16.09.2015 - 23:55 | Son Güncellenme:
İşte Erdoğan'ın açıklamalarından satır başları;
Gerçekten sıkıntılı sancılı bir dönemi yaşıyoruz. Başlattığımız terörle mücadele yol haritasında, kardeşlik projesiyle bunu geliştirdik ve akil insanlarla da çözüm sürecine kavuşturduk çözüm süreci ile süsleyelim dedik.
'BİRİLERİ RAHATSIZ OLMAYA BAŞLADI'
Biz bu adımları attıkça birileri rahatsız olmaya başladı. Çünkü Türkiye gelişiyordu güçleniyordu. Türkiye'nin gidişi onlar için çok farklıydı. Bu gelişmeler Türkiye'yi hakikaten AB üyesi ülkeler arasında çok ayrı bir yere getirecekti.
'KENDİLERİNE ÇEKİ DÜZEN VERMEDİLER'
Parlamentoya da girdiler peki parlamentoya girdikten sonra bu hal nedir. Nedir bu terör örgütünün Türkiye ile alıp veremediği? Maalesef kendilerine çeki düzen vermediler. Ve maalesef bu süreç içerisinde bir hazırlık çalışması içerisine girdiler.
Kandil'deki terör örgütü bakın nasıl mesajlar veriyorlar şimdi. Bunları açık açık görüyoruz ve milletimize diyorum ki; bunların farkına varmalıyız. Bunlar lafa geldiği zaman saz lafa geldiği zaman caz.
'BU KANALLAR NEDEN AÇILIYOR?'
Cizre bunun en açık örneği oldu. Özellikle paralel medya ve biz amiraliz diyen medyaya soruyorum ey medya ey sermaye ben objektif düşünen milletime de sesleniyorum. Bu açılana kanallar neyle açılıyor. Belediyenin iş makinaları ile bedeli nereden ödeniyor? Belediyeden. Bu kanallar neden açılıyor?
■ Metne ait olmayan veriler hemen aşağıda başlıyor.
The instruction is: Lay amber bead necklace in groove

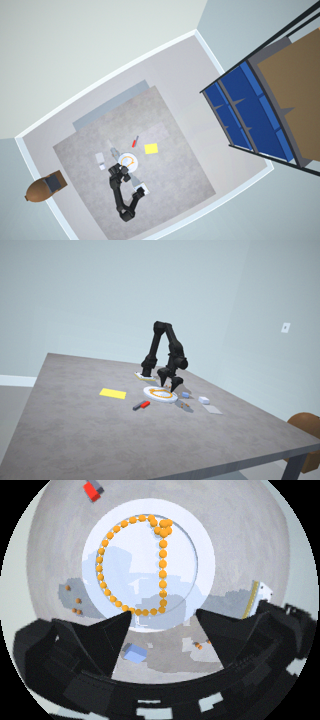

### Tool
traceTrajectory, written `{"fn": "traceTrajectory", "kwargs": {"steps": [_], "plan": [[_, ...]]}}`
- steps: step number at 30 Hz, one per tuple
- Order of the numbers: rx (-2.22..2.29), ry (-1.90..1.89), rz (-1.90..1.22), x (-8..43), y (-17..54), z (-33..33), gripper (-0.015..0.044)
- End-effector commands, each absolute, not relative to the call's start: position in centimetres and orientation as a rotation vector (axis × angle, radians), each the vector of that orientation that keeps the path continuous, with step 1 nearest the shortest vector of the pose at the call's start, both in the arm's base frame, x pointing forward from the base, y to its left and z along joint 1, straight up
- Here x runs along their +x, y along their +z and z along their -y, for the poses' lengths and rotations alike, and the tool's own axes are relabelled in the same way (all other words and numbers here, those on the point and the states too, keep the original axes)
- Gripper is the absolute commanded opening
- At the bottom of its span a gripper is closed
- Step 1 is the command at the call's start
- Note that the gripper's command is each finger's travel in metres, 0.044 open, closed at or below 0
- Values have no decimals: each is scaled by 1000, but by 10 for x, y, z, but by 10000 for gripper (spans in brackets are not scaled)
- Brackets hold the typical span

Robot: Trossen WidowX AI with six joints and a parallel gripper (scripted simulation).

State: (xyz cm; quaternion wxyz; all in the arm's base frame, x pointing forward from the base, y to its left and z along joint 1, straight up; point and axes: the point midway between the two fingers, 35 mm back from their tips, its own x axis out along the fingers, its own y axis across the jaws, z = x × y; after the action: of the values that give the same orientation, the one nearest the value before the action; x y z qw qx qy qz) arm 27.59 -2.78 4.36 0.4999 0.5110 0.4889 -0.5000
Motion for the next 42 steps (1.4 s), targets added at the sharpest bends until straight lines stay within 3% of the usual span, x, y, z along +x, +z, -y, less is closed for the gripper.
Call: {"fn": "traceTrajectory", "kwargs": {"steps": [1, 8, 20, 42], "plan": [[1237, -1212, -1178, 276, 44, 28, 440], [1237, -1212, -1178, 276, 44, 28, 440], [1274, -1250, -1152, 277, 75, 41, 125], [1274, -1247, -1152, 278, 47, 40, 120]]}}
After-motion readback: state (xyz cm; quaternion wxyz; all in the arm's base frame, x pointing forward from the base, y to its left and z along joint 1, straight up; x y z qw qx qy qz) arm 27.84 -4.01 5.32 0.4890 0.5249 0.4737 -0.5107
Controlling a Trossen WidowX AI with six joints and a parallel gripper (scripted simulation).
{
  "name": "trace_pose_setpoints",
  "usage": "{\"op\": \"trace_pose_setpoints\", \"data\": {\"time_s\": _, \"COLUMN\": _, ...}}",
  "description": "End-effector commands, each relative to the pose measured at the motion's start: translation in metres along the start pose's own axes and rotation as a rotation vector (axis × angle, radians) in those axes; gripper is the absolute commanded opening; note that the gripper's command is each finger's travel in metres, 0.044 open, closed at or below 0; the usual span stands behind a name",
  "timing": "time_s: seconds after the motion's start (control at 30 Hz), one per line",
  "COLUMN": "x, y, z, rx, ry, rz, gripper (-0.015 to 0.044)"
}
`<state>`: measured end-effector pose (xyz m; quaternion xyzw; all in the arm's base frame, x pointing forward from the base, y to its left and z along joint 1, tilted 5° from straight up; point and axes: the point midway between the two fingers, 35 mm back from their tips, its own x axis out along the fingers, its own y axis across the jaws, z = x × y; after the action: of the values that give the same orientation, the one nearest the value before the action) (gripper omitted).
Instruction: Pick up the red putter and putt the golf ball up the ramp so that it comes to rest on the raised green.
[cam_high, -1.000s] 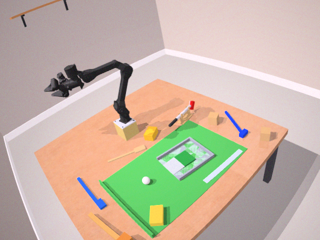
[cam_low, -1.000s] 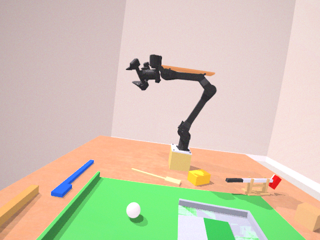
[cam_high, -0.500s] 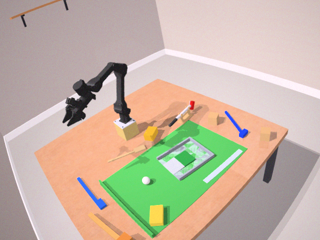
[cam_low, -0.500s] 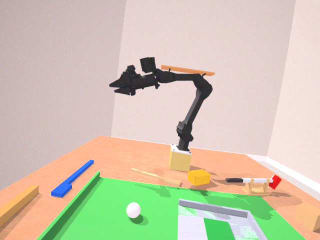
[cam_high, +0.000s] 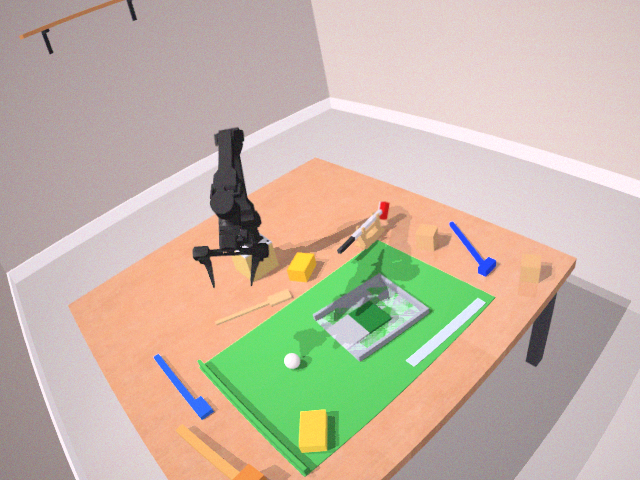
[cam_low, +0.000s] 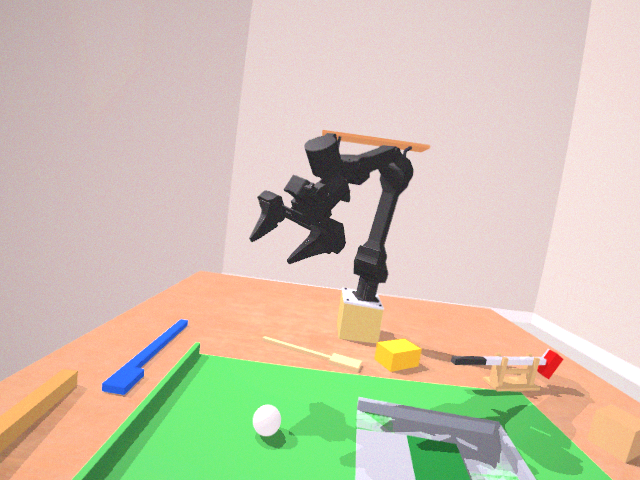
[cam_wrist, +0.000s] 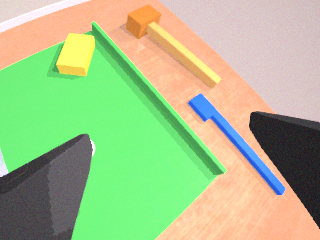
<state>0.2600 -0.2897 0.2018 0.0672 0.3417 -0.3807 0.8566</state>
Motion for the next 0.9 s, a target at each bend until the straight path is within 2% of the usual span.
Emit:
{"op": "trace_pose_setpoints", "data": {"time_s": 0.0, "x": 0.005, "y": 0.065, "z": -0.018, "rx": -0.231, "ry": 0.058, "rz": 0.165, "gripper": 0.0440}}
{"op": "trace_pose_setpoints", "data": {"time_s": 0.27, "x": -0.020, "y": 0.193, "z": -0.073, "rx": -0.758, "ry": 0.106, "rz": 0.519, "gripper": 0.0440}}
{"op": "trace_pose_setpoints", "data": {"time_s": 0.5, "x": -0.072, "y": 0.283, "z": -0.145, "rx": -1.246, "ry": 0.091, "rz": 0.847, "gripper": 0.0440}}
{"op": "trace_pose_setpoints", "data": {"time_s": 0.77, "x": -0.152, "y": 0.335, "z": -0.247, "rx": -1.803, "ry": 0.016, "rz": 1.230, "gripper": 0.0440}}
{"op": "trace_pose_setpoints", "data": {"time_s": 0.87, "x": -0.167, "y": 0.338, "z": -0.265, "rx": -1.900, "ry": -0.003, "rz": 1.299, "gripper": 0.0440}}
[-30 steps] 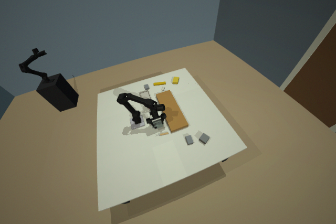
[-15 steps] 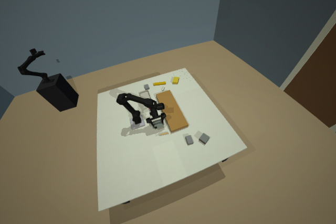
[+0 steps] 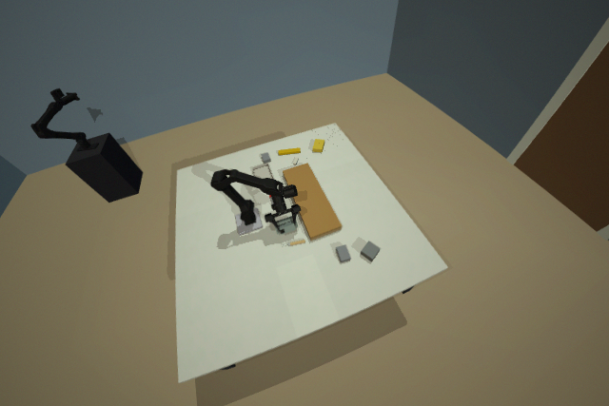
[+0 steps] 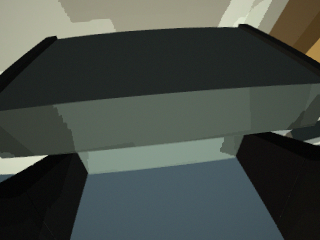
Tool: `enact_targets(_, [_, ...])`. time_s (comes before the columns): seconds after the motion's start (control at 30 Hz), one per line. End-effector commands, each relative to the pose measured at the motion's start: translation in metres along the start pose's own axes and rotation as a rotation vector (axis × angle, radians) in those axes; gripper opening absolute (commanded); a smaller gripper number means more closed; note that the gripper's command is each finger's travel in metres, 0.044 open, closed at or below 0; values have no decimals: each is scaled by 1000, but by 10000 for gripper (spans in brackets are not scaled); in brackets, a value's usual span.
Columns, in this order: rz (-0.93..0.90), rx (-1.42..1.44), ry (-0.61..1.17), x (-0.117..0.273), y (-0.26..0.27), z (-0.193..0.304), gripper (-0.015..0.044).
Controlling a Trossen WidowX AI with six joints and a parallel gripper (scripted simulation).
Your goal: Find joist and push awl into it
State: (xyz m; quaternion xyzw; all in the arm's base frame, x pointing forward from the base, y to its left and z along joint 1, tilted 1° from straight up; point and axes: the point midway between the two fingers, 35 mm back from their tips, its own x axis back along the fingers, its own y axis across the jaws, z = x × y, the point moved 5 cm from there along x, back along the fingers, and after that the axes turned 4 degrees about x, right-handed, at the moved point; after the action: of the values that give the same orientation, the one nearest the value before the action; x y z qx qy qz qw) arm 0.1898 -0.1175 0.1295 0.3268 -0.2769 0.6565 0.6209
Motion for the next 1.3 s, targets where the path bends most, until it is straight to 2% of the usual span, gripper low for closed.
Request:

Güvenlik güçleri giremesin diye.
Bunca bombalar yerleştirildi zırhlı araçlar olamasına rağmen onlarca askerimiz şehit edildi. Bu hazırlıklar neden yapılıyor?
'O SAATLERDE SOKAĞA ÇIKAN OLURSA TERÖRİSTTİR'
Bütün bu hazırlıklar kime karşı, niçin yapılıyor? Bir tarafta halkının güvenliğini sağlamaya çalışan polisimiz, askerimiz var öbür tarafta tam aksine polise, askere maalesef kalleşçe, adice, alçakça farklı yerlerden bomba, mayınlarla ateş edenler var. Yakılan camilerimiz, okullarımız... Tüm bunlar ortada. Tüm bunlar Cizre'de yapılırken ne yapacaktık? Orada devlet atılması gereken adımları attı. Kaymakam , Valinin yetkisi var. Sokağa çıkma yasağını ilan etmesi. Belli saatler arasında sokağa çıkılamaz. Sokağa çıkan olursa, teröristtir. O operasyonun rahatlıkla yapılması lazım. orada vatandaşım huzur istiyorsa bunu görmesi lazım. Cizre olayından sonra yine sokağa çıkma çağrısı yaptılar ancak aradıklarını bulamadılar. Havan topunu kullanan kim teröristler.
'BUNLAR HAİNDİR, ALÇAKTIR, ADİDİR'
Benmim devletim bugüne kadar vatandaşın yanında yer almıştır. Ama bunlar haindir, alçaktır, adidir. Bunlara bu ülkede asla taviz vermeyeceğiz. Benim binbaşımı çapraz ateşe alarak eşinin yanında şehit etmişlerdir. Bunların hepsi olan olaylar.
'YURT DIŞINA KAÇIYORLAR'
Paralel terör örgütü ile ilgili bizim daha önce aldığımız bir karar var. Ulusal güvenliğimizi tehdit eden legal ve illegal örgütlerin hakkında yapılacak tüm işlemlerin yolunu açmak. Hükümetimiz tüm bunların yasal düzenlemesini yaptı. Ve her alanda bunun takibi yapılıyor ve olumlu sonuçlar almaya da başladık.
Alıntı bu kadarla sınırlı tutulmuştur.